Introduction

by Jon Roland

to The Moral Equivalent of War by William James

This classic essay by philosopher William James, published in 1910, was based on a speech he delivered at Stanford University in 1906. James considered one of the classic problems of politics: how to sustain political unity and civic virtue in the absence of war or a credible threat. The standard solution for the problem of sustaining political unity and civic virtue has been either war or a credible external or internal threat, and to make the threat credible it has often been necessary to actually go to war. Moreover, the actions taken by nations to create credible threats has often led them to be attacked by others, or to stumble into wars no one wants. World War I was to become the classic example of this tragedy, and this essay can be read as anticipating that conflict.

It can also be read as anticipating the use by political leaders of imagined internal or external threats to achieve and maintain their power and the political unity that would discourage opposition to them. The twentieth century was to see not only internecine international wars, but genocidal civil wars, pogroms, the Nazi and Cambodian holocausts, and ethnic cleansing in the former Yugoslavia.

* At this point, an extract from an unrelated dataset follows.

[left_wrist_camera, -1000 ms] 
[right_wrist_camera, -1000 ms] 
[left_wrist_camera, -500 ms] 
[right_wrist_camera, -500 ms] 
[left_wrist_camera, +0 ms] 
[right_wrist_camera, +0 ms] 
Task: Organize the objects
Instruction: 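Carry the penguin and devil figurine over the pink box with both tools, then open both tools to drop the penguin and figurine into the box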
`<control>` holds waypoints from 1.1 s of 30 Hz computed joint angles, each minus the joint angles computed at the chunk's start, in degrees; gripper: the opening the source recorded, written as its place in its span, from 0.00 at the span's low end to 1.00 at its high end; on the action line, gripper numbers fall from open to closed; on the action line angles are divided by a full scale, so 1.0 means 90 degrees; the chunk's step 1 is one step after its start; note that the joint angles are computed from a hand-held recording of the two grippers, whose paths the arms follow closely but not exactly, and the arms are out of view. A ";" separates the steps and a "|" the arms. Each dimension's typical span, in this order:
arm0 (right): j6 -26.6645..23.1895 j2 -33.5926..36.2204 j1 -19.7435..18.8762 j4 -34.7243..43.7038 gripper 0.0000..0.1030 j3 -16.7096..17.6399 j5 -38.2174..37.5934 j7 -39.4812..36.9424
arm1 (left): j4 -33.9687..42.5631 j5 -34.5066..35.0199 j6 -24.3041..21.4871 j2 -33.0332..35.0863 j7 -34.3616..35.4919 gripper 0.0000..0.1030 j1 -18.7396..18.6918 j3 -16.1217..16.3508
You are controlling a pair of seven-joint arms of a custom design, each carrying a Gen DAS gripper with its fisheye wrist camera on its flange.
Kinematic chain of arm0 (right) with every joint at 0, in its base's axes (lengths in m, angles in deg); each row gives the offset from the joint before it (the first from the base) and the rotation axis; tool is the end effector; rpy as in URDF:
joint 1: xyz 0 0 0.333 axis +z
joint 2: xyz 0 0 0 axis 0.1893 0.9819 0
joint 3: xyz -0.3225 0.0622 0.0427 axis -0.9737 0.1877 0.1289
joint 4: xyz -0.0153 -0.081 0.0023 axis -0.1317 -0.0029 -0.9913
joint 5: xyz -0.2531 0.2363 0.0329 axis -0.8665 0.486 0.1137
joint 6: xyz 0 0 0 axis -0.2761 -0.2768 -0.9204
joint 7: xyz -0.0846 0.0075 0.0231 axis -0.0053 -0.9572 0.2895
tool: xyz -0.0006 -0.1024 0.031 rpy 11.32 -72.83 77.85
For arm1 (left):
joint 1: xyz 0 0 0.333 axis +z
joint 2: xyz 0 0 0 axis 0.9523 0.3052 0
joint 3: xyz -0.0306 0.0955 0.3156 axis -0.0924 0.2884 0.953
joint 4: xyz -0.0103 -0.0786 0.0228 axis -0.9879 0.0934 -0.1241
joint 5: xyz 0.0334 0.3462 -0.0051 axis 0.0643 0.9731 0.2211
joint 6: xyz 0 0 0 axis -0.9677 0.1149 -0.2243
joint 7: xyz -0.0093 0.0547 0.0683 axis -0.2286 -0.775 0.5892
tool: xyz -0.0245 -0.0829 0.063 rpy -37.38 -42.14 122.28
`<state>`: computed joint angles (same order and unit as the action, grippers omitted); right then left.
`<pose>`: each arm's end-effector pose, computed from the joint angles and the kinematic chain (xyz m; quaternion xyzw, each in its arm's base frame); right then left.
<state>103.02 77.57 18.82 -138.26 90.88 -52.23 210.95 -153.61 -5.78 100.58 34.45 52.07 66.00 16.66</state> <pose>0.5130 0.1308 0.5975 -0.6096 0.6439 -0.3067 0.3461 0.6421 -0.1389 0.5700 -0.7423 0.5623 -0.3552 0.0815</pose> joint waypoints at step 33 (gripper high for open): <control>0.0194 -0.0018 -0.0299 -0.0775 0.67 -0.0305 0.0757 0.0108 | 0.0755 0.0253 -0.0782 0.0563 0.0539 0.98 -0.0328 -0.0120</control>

The traditional way in the United States and a few other countries like Switzerland to achieve and maintain civic bonding was the militia system, but by 1906 this traditional institution had declined in the United States for lack of external or internal enemies. The institution had suffered a critical setback from the Civil War, because the core of the militia traditionalists had been killed, wounded, or demoralized during that conflict. In contemplating a system that would function like the militia to foster social unity, James, a strong opponent of war of any kind, sought an alternative that would function like a militia but be motivated by threats of an impersonal kind. This led him to propose a form of national service that would conduct "warfare against nature".

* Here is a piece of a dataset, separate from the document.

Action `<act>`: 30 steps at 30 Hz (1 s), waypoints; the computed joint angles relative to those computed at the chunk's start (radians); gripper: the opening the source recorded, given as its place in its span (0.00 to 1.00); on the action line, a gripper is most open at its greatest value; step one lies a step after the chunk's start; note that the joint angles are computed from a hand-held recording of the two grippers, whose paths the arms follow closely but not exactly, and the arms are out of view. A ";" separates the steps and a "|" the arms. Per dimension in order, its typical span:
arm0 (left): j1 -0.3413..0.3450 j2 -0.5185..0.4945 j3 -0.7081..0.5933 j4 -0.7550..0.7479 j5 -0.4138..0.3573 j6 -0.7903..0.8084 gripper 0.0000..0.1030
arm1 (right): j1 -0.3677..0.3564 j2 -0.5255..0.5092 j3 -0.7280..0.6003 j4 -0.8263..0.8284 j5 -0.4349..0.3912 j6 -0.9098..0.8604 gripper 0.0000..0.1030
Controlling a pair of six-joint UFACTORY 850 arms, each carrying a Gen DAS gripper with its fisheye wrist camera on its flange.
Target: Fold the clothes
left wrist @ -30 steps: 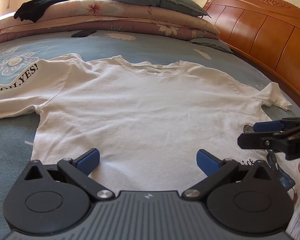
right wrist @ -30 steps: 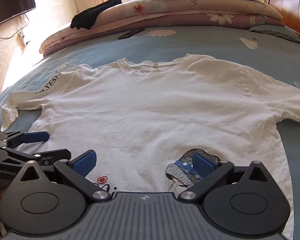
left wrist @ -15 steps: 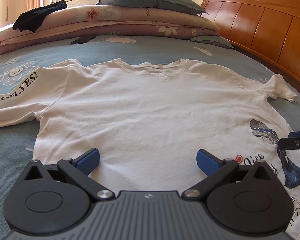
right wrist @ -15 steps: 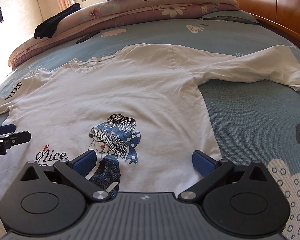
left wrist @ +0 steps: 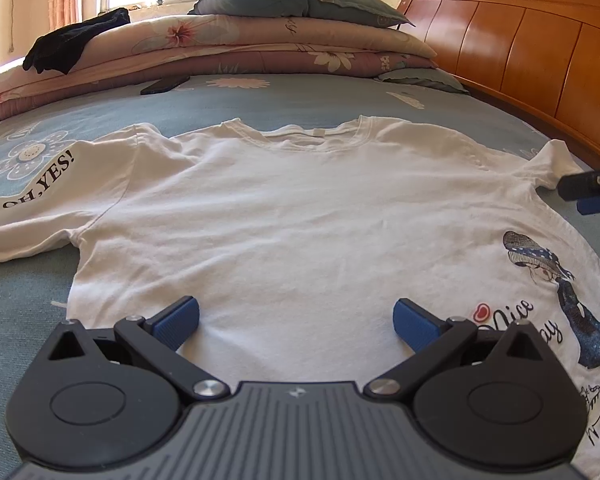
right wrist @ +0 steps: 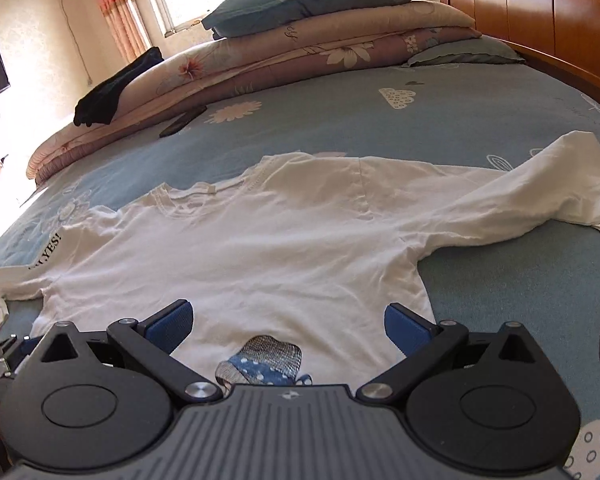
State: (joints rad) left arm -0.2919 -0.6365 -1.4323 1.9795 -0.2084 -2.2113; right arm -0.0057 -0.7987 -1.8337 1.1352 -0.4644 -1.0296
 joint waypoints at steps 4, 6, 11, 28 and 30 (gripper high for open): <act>0.003 0.000 0.003 0.042 0.002 -0.043 0.99 | -0.009 -0.214 -0.334 -0.133 -0.111 0.299 1.00; 0.003 0.000 0.003 0.054 0.002 -0.054 0.99 | -0.013 -0.331 -0.518 -0.245 -0.180 0.481 1.00; 0.004 0.000 0.003 0.054 0.003 -0.052 0.99 | -0.037 -0.307 -0.453 -0.221 -0.177 0.481 1.00; -0.001 -0.005 -0.005 -0.007 -0.005 0.019 0.99 | -0.072 0.199 0.312 -0.099 -0.152 0.228 1.00; -0.002 -0.005 -0.005 -0.009 -0.006 0.020 0.99 | -0.057 0.241 0.390 -0.101 -0.106 0.187 1.00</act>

This concept is regarded by some as the origin of the idea of organized national service. The line of descent can be traced directly from this address to the depression-era Civilian Conservation Corps, to the Peace Corps, VISTA, and AmeriCorps. Though some phrases grate upon modern ears, particularly the assumption that only males can perform such service, several racially-biased comments, and the now discredited notion that "nature" should be treated as an enemy, it still sounds a rallying cry for service in the interests of the individual and the nation.

The solution to the problem remains an open question, now that "nature" is not to be regarded as an "enemy". The real "enemy" is our own darker human nature, and no one has found a good way to oppose that without slipping into opposition to individuals or groups seen as embodying that darker nature. It would appear that the traditional militia system remains the best solution anyone has found, provided a way can be found to revive support for it, when the main remaining threats are crime, governmental abuse, and natural or manmade disasters.